Alright, now that we have found a good type to store date and time in, we need the last step, getting all this info from a string, and that is where the most difficult part comes. std::tm is a POD struct, so no parse methods for users. std::time_t is just a typedef of a built-in type, so again, not much use.
Fortunately, there is a great set of tools that help developers deal with streams, and one of them is i/o manipulators. The one that we are going to use here is std::get_time from <iomanip> header. If passed as an argument to input stream's operator>>, it formats the stream buffer with the provided format string and writes the resulting dateTime into an std::tm structure. And that solved my problem.
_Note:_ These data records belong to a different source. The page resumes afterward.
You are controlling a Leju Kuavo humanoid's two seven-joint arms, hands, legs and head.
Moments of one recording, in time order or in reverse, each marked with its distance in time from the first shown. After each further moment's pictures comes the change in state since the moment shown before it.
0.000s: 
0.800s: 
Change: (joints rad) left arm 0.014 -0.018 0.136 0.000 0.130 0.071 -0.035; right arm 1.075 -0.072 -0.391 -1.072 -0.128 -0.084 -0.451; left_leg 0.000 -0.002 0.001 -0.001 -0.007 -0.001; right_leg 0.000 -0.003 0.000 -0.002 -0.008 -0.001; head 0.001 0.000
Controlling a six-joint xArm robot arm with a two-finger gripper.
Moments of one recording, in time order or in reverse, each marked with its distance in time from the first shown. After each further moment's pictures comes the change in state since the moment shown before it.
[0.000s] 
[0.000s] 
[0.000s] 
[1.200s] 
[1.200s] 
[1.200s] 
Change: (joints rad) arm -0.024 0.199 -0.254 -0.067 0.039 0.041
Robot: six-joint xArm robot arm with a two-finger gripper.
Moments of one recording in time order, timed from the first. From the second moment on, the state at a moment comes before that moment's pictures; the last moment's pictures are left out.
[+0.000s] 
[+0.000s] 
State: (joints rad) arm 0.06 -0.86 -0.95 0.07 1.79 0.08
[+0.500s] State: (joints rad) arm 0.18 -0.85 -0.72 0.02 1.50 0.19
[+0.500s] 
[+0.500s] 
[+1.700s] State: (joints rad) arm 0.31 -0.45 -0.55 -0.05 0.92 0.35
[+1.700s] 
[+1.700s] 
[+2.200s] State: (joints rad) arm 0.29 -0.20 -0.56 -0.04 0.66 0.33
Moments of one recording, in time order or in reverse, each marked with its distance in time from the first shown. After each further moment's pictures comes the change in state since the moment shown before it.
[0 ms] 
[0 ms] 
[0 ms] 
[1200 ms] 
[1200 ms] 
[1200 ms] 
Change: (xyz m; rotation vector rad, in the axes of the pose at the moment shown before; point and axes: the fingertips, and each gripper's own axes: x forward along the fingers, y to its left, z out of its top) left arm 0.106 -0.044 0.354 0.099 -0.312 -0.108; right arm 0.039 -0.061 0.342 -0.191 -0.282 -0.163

Enough text, let's look into the code:

#include <ctime>
#include <iomanip>
#include <iostream>
#include <sstream>

// Converts UTC time string to a time_t value.
std::time_t getEpochTime(const std::wstring& dateTime)
{
       // Let's consider we are getting all the input in
       // this format: '2014-07-25T20:17:22Z' (T denotes
       // start of Time part, Z denotes UTC zone).
       // A better approach would be to pass in the format as well.
       static const std::wstring dateTimeFormat{ L"%Y-%m-%dT%H:%M:%SZ" };

       // Create a stream which we will use to parse the string,
       // which we provide to constructor of stream to fill the buffer.
       std::wistringstream ss{ dateTime };

       // Create a tm object to store the parsed date and time.
       std::tm dt;

       // Now we read from buffer using get_time manipulator
       // and formatting the input appropriately.
       ss >> std::get_time(&dt, dateTimeFormat.c_str());

       // Convert the tm structure to time_t value and return.
       return std::mktime(&dt);
}

int main(void)
{
       // Test to see if our function works properly.
       std::wstring dateTimeStr{ L"2014-07-25T20:17:22Z" };
       std::wcout << L"The epoch time value representing " << dateTimeStr
              << L" is " << getEpochTime(dateTimeStr) << std::endl;

       return 0;
}

If you want to verify that get_time correctly populated the tm object, just add a couple of outputs  after operator>> line, something like this:

       std::wcout << dt.tm_year << std::endl;
       std::wcout << dt.tm_mon << std::endl;
       std::wcout << dt.tm_mday << std::endl;
       std::wcout << dt.tm_hour << std::endl;
       std::wcout << dt.tm_min << std::endl;
       std::wcout << dt.tm_sec << std::endl;

To convert the epoch time value back to std::tm structure you can use either of std::localtime and std::gmtime functions from <ctime> header. And finally, if you want to convert std::tm to string, there is an analogous manipulator std::put_time which is used with output stream's operator<<.

Thanks for reading, I hope some people will use this approach when they encounter the same problem.